(WHAT THE TASK REQUIRES):
An exact copy of the listing is required, with its pictures removed.

(MATERIAL SHOWN):
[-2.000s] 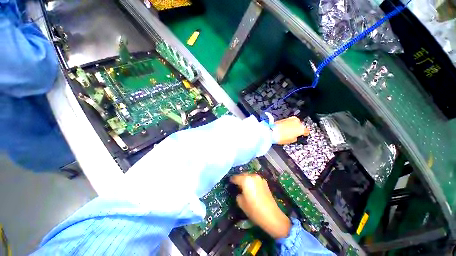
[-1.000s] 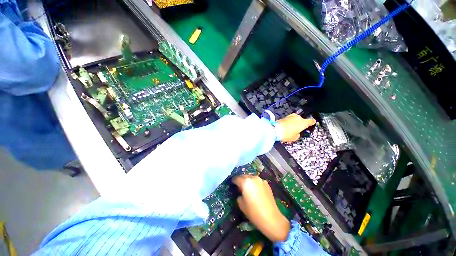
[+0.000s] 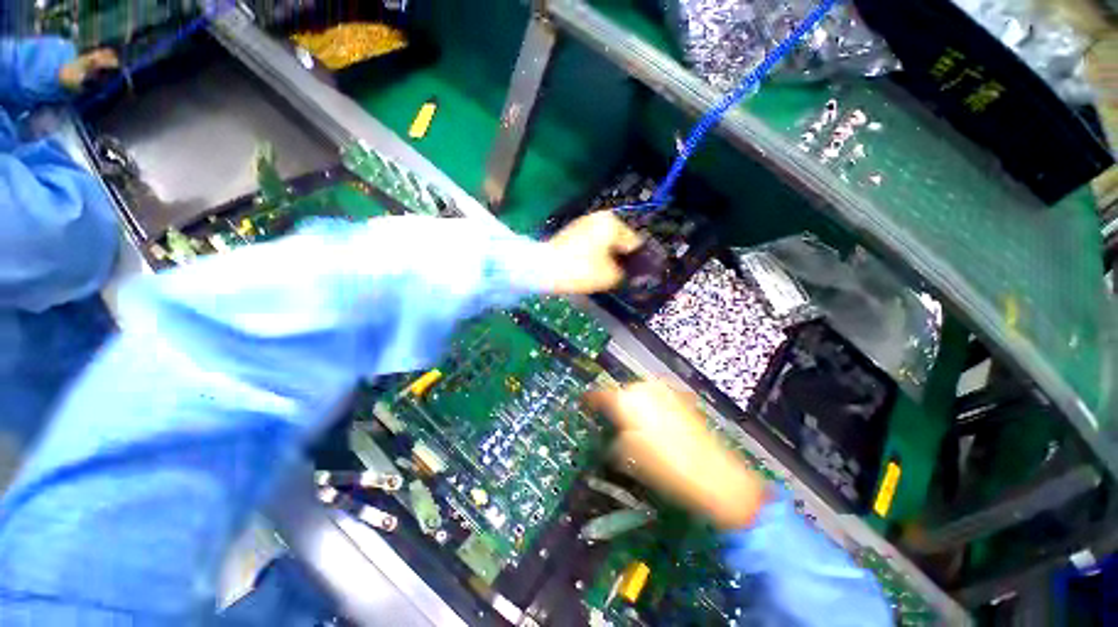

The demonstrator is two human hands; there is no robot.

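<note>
The green circuit board [image 3: 490, 398], crowded with small parts, lies in its black carrier below my arms. My left hand [image 3: 597, 251] is blurred at the bin of dark grey block components [image 3: 672, 260]; whether its fingers hold anything is hidden. My right hand [image 3: 674, 443] is blurred over the board's right edge; its fingertips point left and I cannot tell if they hold a part. Silver-white components [image 3: 721, 331] fill the middle bin, right of my left hand. Another black bin [image 3: 824, 410] holds scattered grey pieces.
A blue coiled cord [image 3: 736, 98] hangs down to my left wrist. A crumpled clear bag [image 3: 858, 312] lies behind the bins. The metal shelf edge [image 3: 785, 153] runs above them. A co-worker's sleeve [image 3: 61, 208] is at the left. Yellow components [image 3: 352, 45] lie at the upper left.
The view has shifted. My left hand has moved from the silver components to the grey-block bin on the left. My left arm has moved up-left, uncovering more of the board.
</note>
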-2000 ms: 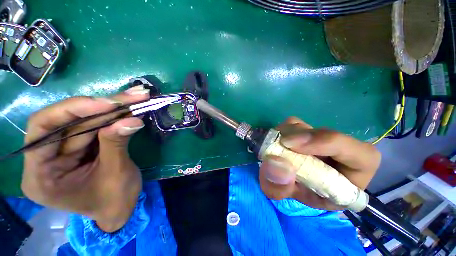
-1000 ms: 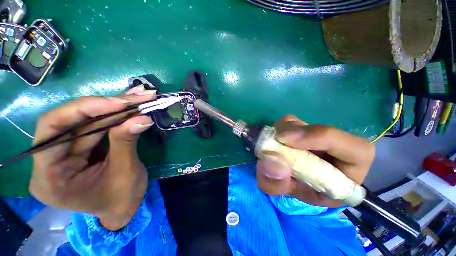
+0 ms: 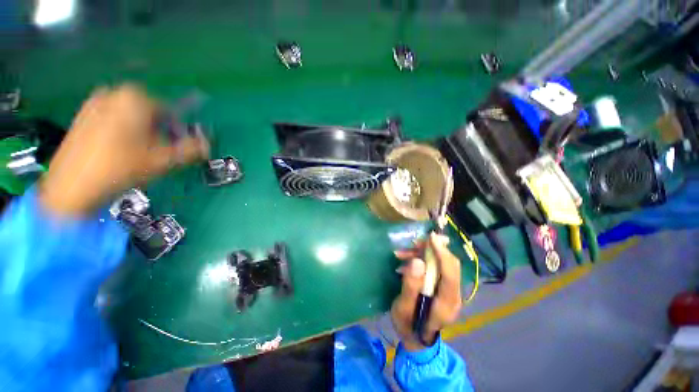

(THE COMPLETED TASK):
[-2.000s] 
[-1.000s] 
[+0.000s] 

The demonstrator is two human hands; there is no robot.

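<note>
The green circuit board [image 3: 490, 398], crowded with small parts, lies in its black carrier below my arms. My left hand [image 3: 597, 251] is blurred at the bin of dark grey block components [image 3: 672, 260]; whether its fingers hold anything is hidden. My right hand [image 3: 674, 443] is blurred over the board's right edge; its fingertips point left and I cannot tell if they hold a part. Silver-white components [image 3: 721, 331] fill the middle bin, right of my left hand. Another black bin [image 3: 824, 410] holds scattered grey pieces.
A blue coiled cord [image 3: 736, 98] hangs down to my left wrist. A crumpled clear bag [image 3: 858, 312] lies behind the bins. The metal shelf edge [image 3: 785, 153] runs above them. A co-worker's sleeve [image 3: 61, 208] is at the left. Yellow components [image 3: 352, 45] lie at the upper left.
The view has shifted. My left hand has moved from the silver components to the grey-block bin on the left. My left arm has moved up-left, uncovering more of the board.
</note>
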-2000 ms: 
-1000 ms: 
+0 ms: 

The requested output has been produced.